The tower's location above the SM Clark Skylink terminal positions it at the literal intersection of Clark's transport future. When the NSCR connects the terminal directly to Clark International Airport by 2028, a worker will be able to disembark from a flight, board a train, and walk into the Tech Hub complex without ever stepping outside—a level of integration that currently exists in only a handful of Philippine business districts. "With major infrastructure projects improving access and connectivity, we believe SM City Clark Complex will become even more attractive to locators seeking high‑quality workspaces outside Metro Manila," Ortiga said.
Beyond the Tower: SM Offices Eyes Warehouse Expansion
The Tower 11 announcement did not come alone. Ortiga confirmed that SM Prime's commercial properties group intends to build more warehouses amid growing logistics demand. "We definitely have more plans to add more warehouses to the SM commercial properties group portfolio. In fact, we just recently closed a 40,000‑square‑meter site with SPX, which is the Shopee logistics partner," he said. The logistics push complements the office expansion, reflecting a developer that is simultaneously deepening its presence in two of the region's most active property segments: premium office space for knowledge workers and warehouse facilities for the e‑commerce supply chain that Clark's airport infrastructure is designed to serve.
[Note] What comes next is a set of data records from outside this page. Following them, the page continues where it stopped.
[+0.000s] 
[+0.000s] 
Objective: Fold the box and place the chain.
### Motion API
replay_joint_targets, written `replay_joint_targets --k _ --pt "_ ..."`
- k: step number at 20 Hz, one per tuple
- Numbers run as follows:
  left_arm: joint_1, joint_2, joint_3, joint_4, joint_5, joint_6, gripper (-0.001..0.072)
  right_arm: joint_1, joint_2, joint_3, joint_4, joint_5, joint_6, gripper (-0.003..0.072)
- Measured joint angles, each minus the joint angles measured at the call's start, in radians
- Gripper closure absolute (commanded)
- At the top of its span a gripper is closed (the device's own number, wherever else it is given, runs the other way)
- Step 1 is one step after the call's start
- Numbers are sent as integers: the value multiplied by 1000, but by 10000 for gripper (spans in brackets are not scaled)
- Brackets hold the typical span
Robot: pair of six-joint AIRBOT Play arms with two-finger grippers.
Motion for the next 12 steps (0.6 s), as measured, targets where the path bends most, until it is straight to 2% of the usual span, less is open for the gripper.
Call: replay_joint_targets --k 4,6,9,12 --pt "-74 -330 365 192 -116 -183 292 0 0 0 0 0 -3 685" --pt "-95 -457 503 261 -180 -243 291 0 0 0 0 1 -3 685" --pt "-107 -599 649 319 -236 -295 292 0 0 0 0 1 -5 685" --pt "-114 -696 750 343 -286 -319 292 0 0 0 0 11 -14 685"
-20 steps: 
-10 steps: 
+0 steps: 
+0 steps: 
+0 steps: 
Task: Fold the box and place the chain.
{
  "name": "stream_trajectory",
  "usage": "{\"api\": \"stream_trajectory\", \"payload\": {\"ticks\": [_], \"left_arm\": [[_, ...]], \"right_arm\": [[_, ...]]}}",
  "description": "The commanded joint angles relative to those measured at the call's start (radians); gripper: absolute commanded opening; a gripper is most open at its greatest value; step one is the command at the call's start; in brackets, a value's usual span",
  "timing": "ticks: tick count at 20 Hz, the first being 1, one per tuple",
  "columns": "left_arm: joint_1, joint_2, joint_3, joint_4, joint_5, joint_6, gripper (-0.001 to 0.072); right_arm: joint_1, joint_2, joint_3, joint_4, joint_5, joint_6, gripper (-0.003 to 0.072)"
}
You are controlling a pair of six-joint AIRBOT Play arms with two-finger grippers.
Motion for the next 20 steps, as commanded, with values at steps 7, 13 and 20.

The warehouse expansion also aligns with the FedEx gateway expansion that broke ground on May 19, which will more than quadruple the logistics hub's footprint at Clark International Airport. Together, the Tech Hub Tower 11 and the warehouse pipeline form a dual‑track strategy: one track captures the IT‑BPM locators whose employees fill desks, while the other captures the logistics operators whose goods fill planes. Both tracks depend on Clark's airport, its PEZA designation, and the NSCR link that will connect the Freeport to Metro Manila—and both tracks are now expanding simultaneously.
For the property market, the Clark Tech Hub's 100‑percent occupancy rate is not merely a statistic. It is the reason Tower 11 exists. The 20,000 square meters of new leasable space will enter a market with no competing vacancy in the same complex and with demand documented across long‑term leases from global firms. When the nine‑story tower opens, it will not be competing for tenants. It will be absorbing the spillover from a sellout that has already happened. For Clark, for Pampanga, and for the broader Central Luzon corridor, that is the definition of a market that has outgrown its own supply—and is now racing to catch up.